In a lengthy report, Hur concluded that no criminal charges were warranted for his handling of classified documents. Its report describes the 81-year-old Democrat’s memory as “fuzzy,” “poor” and with “significant limitations.” He noted that Biden could not remember events such as the death of his son Beau or the time he was vice president.

Biden aides have long been defensive about the president’s age, a trait that has drawn relentless attacks from Donald Trump, the presumptive GOP nominee, and other Republicans.
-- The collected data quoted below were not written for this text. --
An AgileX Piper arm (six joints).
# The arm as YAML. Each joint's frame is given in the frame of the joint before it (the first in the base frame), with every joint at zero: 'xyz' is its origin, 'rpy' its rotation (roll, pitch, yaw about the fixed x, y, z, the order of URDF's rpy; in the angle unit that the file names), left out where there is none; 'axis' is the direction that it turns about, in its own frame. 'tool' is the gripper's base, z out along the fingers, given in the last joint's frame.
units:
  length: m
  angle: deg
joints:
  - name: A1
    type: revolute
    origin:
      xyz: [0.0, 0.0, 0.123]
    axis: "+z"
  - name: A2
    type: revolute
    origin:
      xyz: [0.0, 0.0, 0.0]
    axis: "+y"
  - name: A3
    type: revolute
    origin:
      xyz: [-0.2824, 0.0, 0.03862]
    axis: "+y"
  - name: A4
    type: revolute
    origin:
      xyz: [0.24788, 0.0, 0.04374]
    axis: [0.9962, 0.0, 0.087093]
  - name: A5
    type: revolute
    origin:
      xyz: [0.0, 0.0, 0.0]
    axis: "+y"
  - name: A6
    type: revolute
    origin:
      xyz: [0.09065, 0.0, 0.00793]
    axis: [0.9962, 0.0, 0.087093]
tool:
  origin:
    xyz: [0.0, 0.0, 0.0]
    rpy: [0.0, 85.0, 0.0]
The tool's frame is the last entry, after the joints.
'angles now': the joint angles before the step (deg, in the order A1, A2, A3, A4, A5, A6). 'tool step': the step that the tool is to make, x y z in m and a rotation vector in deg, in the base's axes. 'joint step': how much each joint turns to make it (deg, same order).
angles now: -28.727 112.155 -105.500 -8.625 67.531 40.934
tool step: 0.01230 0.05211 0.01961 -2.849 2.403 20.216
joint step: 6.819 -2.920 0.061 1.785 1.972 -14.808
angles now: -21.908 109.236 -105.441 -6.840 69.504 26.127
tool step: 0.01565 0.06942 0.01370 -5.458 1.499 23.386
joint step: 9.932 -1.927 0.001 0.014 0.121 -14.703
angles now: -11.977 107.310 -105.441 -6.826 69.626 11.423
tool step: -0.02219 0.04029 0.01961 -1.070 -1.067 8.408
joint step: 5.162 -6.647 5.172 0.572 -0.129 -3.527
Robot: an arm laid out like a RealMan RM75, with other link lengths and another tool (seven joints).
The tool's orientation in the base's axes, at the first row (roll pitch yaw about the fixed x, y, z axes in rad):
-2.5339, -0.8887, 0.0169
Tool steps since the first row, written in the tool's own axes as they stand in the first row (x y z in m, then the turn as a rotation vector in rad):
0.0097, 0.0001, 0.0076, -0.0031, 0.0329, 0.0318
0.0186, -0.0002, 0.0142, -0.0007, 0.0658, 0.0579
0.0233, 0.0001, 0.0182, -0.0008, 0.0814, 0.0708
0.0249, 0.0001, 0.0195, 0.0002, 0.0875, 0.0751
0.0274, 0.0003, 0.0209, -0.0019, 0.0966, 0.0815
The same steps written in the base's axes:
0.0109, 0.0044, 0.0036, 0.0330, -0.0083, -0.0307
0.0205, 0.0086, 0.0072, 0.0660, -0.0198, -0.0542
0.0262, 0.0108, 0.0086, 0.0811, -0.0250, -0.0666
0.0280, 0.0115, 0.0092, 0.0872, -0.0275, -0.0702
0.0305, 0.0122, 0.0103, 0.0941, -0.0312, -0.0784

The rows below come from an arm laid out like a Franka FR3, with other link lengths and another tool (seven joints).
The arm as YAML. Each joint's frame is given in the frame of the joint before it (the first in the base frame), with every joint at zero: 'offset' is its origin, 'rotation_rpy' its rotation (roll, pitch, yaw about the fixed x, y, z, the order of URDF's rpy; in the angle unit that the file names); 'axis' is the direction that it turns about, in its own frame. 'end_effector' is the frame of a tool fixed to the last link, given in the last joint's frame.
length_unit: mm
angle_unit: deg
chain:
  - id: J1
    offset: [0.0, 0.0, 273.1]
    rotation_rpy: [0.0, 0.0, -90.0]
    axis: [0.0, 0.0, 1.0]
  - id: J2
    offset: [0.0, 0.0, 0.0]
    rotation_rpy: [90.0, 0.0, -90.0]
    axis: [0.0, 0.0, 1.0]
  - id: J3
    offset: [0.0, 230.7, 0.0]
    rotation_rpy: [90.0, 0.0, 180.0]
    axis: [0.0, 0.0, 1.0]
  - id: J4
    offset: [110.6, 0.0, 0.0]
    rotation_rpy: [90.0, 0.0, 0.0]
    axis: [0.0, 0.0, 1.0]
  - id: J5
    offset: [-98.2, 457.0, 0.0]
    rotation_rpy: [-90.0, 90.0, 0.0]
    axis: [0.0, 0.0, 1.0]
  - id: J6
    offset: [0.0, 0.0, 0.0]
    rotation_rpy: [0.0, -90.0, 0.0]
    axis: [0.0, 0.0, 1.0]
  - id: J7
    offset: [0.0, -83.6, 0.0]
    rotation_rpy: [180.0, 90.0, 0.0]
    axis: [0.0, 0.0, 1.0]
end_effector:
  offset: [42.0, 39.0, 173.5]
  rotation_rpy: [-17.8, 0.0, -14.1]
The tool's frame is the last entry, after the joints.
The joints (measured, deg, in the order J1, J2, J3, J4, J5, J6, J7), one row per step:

Trump is 77 years old.

The Justice Department’s concerns about deepfakes emerged in a court document filed in response to a Freedom of Information Act lawsuit filed by a coalition of media outlets and other groups, including the Heritage Foundation and the Citizens for Responsibility and Ethics in Washington.

A lawyer for the media coalition, which includes the Associated Press, said Monday that the public has a right to hear the recording and determine whether the special prosecutor “accurately described” Biden’s interview.

“The government is subverting the Freedom of Information Act by telling the Court that the public cannot be trusted with this information,” attorney Chuck Tobin wrote in an email.

Bradley Weinsheimer, the Justice Department’s deputy assistant attorney general, acknowledged that “malicious actors” could easily use audio recordings unrelated to Hur and Biden to create a false version of the interview.

However, he argued, releasing the actual audio would make it harder for the public to distinguish deepfakes from real ones.

“If the audio recording is published, the public will know that the audio recording is available and malicious actors could create an audio deepfake in which a fake voice of President Biden can be programmed to say whatever the deepfake creator wishes” , wrote Weinsheimer. .

Experts in identifying AI-manipulated content said the Justice Department has legitimate concerns in seeking to limit the dangers of AI, but its arguments could have far-reaching consequences.

“If we were to adopt this strategy, then it would be difficult to distribute any type of content, even if it is original,” said Alon Yamin, co-founder of Copyleaks, an AI content detection service that mainly focuses on text and code.

Nikhel Sus, deputy general counsel for Citizens for Responsibility and Ethics in Washington, said he has never seen the government express concerns about AI in litigation over access to government documents. He added that he suspected such arguments could become more common.

“Knowing how the Department of Justice works, this case needs to be reviewed by multiple levels of attorneys,” Sus said. “The fact that they presented this in a brief means that the department supports this legal argument, so we can expect to see the same argument in future cases.”